── DATA EXTRACT
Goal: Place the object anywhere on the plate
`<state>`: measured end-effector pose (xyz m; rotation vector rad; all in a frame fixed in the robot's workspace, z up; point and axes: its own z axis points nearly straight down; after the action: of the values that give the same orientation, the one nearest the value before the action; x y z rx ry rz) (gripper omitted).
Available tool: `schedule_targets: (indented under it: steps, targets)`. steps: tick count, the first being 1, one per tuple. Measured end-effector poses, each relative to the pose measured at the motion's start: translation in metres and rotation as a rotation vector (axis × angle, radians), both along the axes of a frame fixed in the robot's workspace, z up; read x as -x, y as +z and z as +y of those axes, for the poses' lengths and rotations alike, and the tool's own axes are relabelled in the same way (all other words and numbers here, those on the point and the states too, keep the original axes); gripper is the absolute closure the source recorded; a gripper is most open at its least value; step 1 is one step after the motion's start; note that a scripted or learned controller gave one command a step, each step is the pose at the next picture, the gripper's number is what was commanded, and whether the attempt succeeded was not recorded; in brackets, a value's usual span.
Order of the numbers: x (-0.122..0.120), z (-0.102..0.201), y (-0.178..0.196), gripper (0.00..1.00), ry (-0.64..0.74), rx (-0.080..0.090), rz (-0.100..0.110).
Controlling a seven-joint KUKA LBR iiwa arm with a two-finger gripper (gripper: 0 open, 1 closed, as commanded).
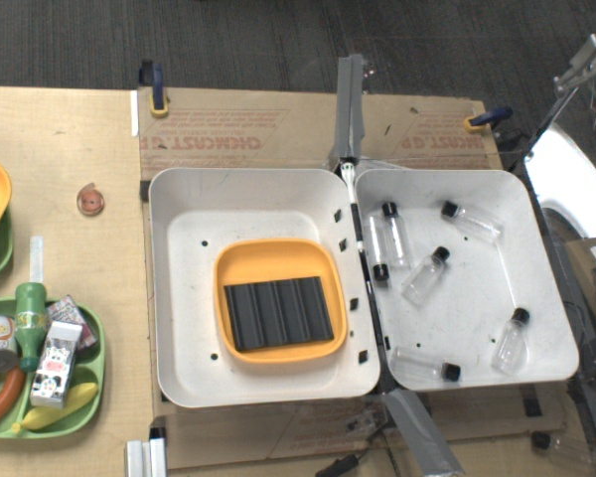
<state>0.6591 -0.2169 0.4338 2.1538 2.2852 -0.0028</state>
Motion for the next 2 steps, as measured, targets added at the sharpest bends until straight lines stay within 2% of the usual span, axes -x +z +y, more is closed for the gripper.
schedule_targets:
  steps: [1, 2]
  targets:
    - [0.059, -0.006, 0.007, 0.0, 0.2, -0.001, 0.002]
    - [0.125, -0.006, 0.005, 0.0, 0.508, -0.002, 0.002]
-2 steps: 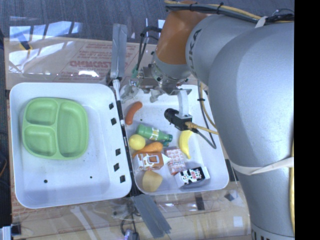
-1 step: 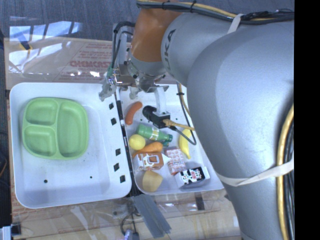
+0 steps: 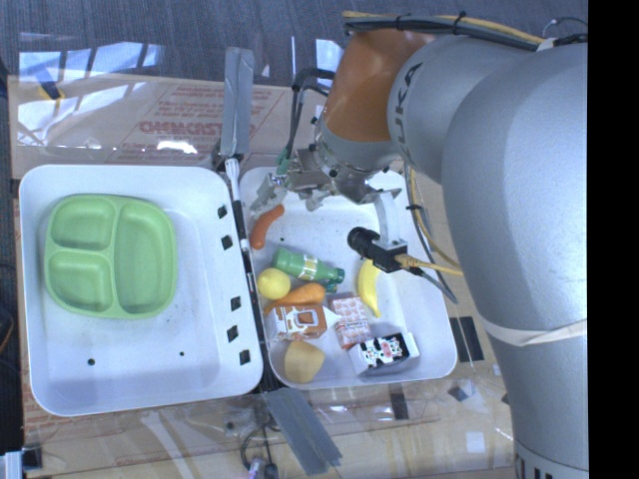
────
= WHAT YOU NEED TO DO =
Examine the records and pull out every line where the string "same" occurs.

= TASK ANSWER =
`<state>`: measured end-effector pose (xyz m; rotation vector rad; all in a frame fixed in the robot's workspace, z up; point and axes: its own z axis points nearly straight down; after the action: of the values that give the same orientation, the one nearest the value before the action; x y z rx ry rz) (gripper omitted).
Available tool: `schedule_targets: (indented under it: steps, targets)`. steps: tick count, the first being 1, one per tuple. Measured end-effector poses, each relative to the pose measured at the motion's start: translation in metres and rotation as a rotation vector (axis × angle, radians), both along the axes of a frame fixed in the robot's workspace, z up; read x as -x, y as +z and z as +y of those axes, for the poses' lengths and rotations alike, and the tool's own axes are relabelled in the same way (all other words and numbers here, those on the point and the states too, keep the original axes); gripper is the absolute closure the source recorded; a gripper is most open at its least value; step 1 is one step after the motion's start; note that a scripted or learned controller gave one command a step, each step is the pose at the next picture, the gripper's number is what was commanded, and whether the attempt succeeded was not recorded; in brackets, a value's usual span.

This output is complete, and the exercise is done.